Anyways, that is all. I love you Sydney. You have taught me so much in your young life.
Love Forever and Always, No matter what,
An update for you and all of your dedicated readers is definitely overdue. But, after this post I think it is time to say, farewell! Of course, I will leave this blog up for any readers who want to read past posts but I will no longer be updating it unless there is a need to do so. This blog has served it's marvelous and inspired purpose for me and hopefully for you, Sydney. I truly needed some form of an outlet during all of your doctor's appointments and your big surgery. Your blog allowed me to express my concerns and joys and helped me clear my head when things were getting to be too much. I hope that this blog also allows you to see how many people exercized their faith in your behalf. I hope you can come to understand, as I have, that your life was spared for a reason. You have a great work to do on this earth. "God must want your heart to be beating" is what your surgeon told me afterwards. I believe that wholeheartedly.
Sydney, I need you to know that God is real. He is aware of each of us individually. He will never leave you alone- even in your darkest hours.

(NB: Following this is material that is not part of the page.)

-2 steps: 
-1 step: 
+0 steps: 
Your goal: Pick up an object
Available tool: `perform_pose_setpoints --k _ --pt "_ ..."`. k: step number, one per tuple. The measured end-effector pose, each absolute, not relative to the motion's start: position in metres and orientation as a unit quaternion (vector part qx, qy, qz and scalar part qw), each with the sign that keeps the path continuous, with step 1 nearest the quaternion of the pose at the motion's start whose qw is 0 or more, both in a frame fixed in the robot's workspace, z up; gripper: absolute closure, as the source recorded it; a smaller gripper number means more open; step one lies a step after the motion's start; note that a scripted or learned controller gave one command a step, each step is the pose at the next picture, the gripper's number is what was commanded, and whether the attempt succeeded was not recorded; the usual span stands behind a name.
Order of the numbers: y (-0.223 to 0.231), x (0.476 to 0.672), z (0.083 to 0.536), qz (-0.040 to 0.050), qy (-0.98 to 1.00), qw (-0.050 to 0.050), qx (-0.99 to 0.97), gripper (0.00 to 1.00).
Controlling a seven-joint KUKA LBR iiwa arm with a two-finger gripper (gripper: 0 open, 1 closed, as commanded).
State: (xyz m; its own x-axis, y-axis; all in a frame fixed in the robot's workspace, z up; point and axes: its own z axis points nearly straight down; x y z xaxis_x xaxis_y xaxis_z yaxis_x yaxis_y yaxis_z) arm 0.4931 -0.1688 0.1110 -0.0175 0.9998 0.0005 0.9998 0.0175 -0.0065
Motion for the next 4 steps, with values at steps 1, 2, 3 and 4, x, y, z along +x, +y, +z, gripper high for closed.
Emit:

I believe that it is during those times, that He is closest to you. You just have to let Him in.
I often wonder why it is that I find myself thinking about your heart defect and the trials that came along with it so frequently. Why is it that there are times when I feel like that is all I can talk about? It has got to get annoying to some people, I know. But the answer as to why is so very clear to me. What we went through with you literally changed me. I firmly believe that I am a different person than I was a year ago. I attribute that to the spirit and the things that it taught me along the way. I cannot deny that God and his angels were with me throughout that whole process. I was wrapped in the arms of his love and without that- I think I would have crumbled to pieces. Not only did I feel of heavenly angels but there were people who came into my life at that time that I will always consider to be my angels. They may have been people whom I have known all my life or people I had met within the past few years or within the past 4 months. Regardless, they were answers to my prayers and were exactly what I needed.
Someone once taught me to always strive to be someone else's angel. Whether you work to be your spouse's angel, your sibling's, your best friend's, or your neighbor's- we should always be looking for someone that needs our help. I promise to my best at being someone else's angel because so many people were that for you, me, and your dad. Be someone else's angel, Sydney. Somehow, when you do so, life becomes sweeter and not quite so hard. That's one of the things I learned from this whole thing.
You went to the cardiologist in the beginning of December. When I walked you into the Dr's office, Dr. Womack began to laugh. He couldn't believe how much you had grown. He commented on your chubby thighs and your rubberband wrists and how last time he saw you, you had neither of those things. He said that surgery's like this one don't always turn out the way they would hope but if there was an example of what they aim for, you are it. You have made a full and complete recovery with no other issues. He gave you the OK to not come back to see him for a full year! Amazing. My buttons were bursting and I was fighting back the tears the entire time. His words were like music to my ears and peace to my heart. Way to go, Syd!
Anyways, that is all. I love you Sydney. You have taught me so much in your young life.